La luna llena iluminaba el antiguo bosque, proyectando sombras alargadas sobre el suelo cubierto de hojas. El aire estaba cargado de una energía inquietante, como si el mismo bosque contuviera su aliento en anticipación. En el corazón de este lugar olvidado por el tiempo, se alzaban las ruinas de un templo ancestral, un vestigio de una era en la que la magia era tan común como el aire que se respiraba.
El hombre se encontraba en el centro de las ruinas, sus ojos fijos en el altar de piedra que se erguía ante él. Había pasado años buscando este lugar, siguiendo pistas y fragmentos de leyendas que hablaban de un poder antiguo y peligroso. Sabía que no estaba solo en su búsqueda; otros también ansiaban desenterrar los secretos que yacían enterrados bajo las piedras cubiertas de musgo.
Mientras recitaba las palabras de un antiguo conjuro, el aire a su alrededor comenzó a vibrar. Una luz tenue emanó del altar, creciendo en intensidad hasta que se convirtió en un resplandor cegador. Sintió cómo la magia fluía a través de él, una corriente poderosa y salvaje que amenazaba con desbordarse.
De repente, un grito desgarrador rompió el silencio de la noche. Giró sobre sus talones, su corazón latiendo con fuerza. Desde las sombras emergieron figuras encapuchadas, sus ojos brillando con una malevolencia que helaba la sangre. Eran los Guardianes de la Niebla, una secta secreta dedicada a proteger los secretos del templo a cualquier costo.
Antes de convertirse en Guardianes, estos individuos eran miembros de una antigua orden de magos y sabios conocida como La Hermandad de la Luz. La Hermandad había sido fundada siglos atrás con el propósito de preservar el conocimiento arcano y proteger al mundo de las fuerzas oscuras. Cada miembro había sido elegido por su habilidad excepcional en la magia y su compromiso con la causa de la luz.
La Hermandad había descubierto el templo y su oscuro secreto durante una de sus expediciones. Al darse cuenta del peligro que representaba el poder contenido en el altar, decidieron sellarlo y juraron protegerlo con sus vidas. Con el tiempo, la Hermandad se transformó en los Guardianes de la Niebla, dedicando sus vidas a vigilar el templo y asegurarse de que nadie desatara la oscuridad contenida en su interior.
-¡Detente! -gritó el líder de los Guardianes, su voz resonando como un trueno-. No sabes lo que estás desatando.
Levantó una mano, tratando de calmar la energía que había desatado, pero era demasiado tarde. El poder del altar se había liberado, y con él, una fuerza oscura que había estado contenida durante siglos. La tierra tembló bajo sus pies y una grieta se abrió en el suelo, de la cual emergió una sombra etérea, una entidad de pura oscuridad.

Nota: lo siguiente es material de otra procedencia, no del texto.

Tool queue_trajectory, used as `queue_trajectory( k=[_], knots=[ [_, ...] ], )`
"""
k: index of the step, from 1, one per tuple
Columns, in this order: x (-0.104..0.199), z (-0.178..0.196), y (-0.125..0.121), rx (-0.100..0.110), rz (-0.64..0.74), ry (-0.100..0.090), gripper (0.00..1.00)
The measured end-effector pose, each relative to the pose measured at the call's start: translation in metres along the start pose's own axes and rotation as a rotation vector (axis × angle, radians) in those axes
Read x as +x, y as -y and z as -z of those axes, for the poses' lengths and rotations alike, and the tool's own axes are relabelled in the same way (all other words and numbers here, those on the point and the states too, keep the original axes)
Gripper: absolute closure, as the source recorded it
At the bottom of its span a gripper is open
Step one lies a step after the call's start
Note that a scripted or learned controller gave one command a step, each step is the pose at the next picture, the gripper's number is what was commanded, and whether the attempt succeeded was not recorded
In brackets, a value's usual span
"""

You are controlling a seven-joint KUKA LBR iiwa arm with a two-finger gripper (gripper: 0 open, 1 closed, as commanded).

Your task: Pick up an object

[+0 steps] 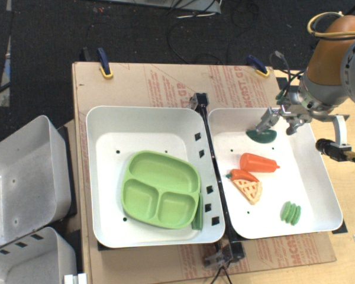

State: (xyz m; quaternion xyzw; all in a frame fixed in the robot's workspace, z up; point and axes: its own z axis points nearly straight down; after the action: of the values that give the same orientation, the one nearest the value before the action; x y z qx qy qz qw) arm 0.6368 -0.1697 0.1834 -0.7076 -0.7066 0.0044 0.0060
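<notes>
In the right bin [319, 176] lie an orange carrot [259, 163], a small red pepper [241, 174], a tan waffle-patterned wedge [249, 190], a light green pod [290, 212] and a dark green round piece [262, 136]. My gripper [281, 125] hangs over the bin's far part, open, its fingers spread wide. Its left finger [267, 122] ends right above the dark green piece; whether it touches is unclear. Nothing sits between the fingers.
The left bin [100, 158] holds a light green divided plate [161, 189]. A black divider [210, 158] runs between the bins. Two more white bins [23, 176] stand off the board at the left. Clamps and cables lie along the far edge.
</notes>
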Motion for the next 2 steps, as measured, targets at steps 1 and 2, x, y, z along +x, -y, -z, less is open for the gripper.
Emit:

Los Guardianes atacaron, lanzando conjuros y maldiciones en un intento desesperado por contener la oscuridad. El hombre se unió a la lucha, sus habilidades mágicas brillando en la noche como un faro de esperanza. Pero la entidad era demasiado poderosa, y uno a uno, los Guardianes cayeron.

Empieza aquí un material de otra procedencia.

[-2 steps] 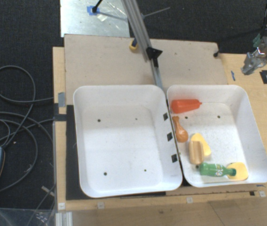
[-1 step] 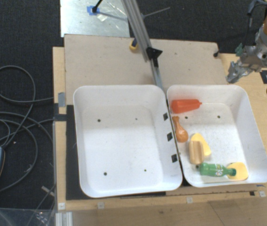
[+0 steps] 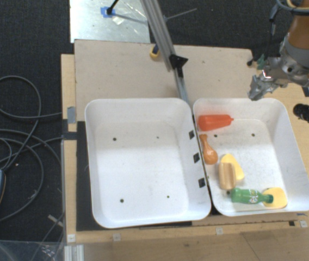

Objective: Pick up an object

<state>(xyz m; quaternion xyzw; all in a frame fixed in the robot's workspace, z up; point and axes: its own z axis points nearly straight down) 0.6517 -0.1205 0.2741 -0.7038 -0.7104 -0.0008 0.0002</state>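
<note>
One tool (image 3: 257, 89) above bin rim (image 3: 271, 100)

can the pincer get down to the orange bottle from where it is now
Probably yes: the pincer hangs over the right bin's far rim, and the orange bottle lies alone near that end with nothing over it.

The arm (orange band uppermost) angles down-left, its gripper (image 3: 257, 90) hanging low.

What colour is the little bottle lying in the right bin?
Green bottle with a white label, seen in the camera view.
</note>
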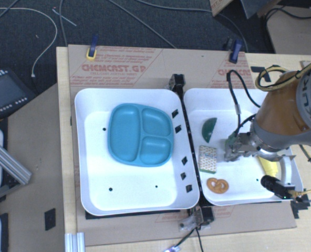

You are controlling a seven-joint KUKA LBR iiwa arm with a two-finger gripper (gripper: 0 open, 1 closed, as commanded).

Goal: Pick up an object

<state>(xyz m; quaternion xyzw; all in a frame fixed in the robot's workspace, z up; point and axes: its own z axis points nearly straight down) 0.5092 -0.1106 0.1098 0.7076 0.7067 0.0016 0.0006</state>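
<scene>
The grey two-finger gripper (233, 152) hovers low just right of the patterned square packet (208, 158), seemingly approaching. I cannot tell its state. Next, it needs to centre over the packet.

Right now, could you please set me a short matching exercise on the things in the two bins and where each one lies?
Things:
1. blue divided plate
2. pretzel
3. green piece
4. patterned packet

Places:
A. right bin, near front edge
B. left bin
C. right bin, between the green piece and the pretzel
D. right bin, farthest back of its three

Pairs: 1-B, 2-A, 3-D, 4-C
</scene>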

Con el último de sus aliados derrotado, se dio cuenta de que no tenía otra opción. Debía desaparecer, ocultarse en las sombras y encontrar una manera de detener la oscuridad que había liberado. Con un último vistazo al altar, conjuró un portal y se desvaneció en la niebla, dejando atrás las ruinas y los secretos que contenían.
La entidad oscura se desvaneció en la noche, pero su presencia permaneció, una amenaza latente que solo él podía detener. Y así, comenzó su vida en las sombras, siempre vigilante, siempre buscando una manera de redimir su error y proteger al mundo de la oscuridad que había desatado.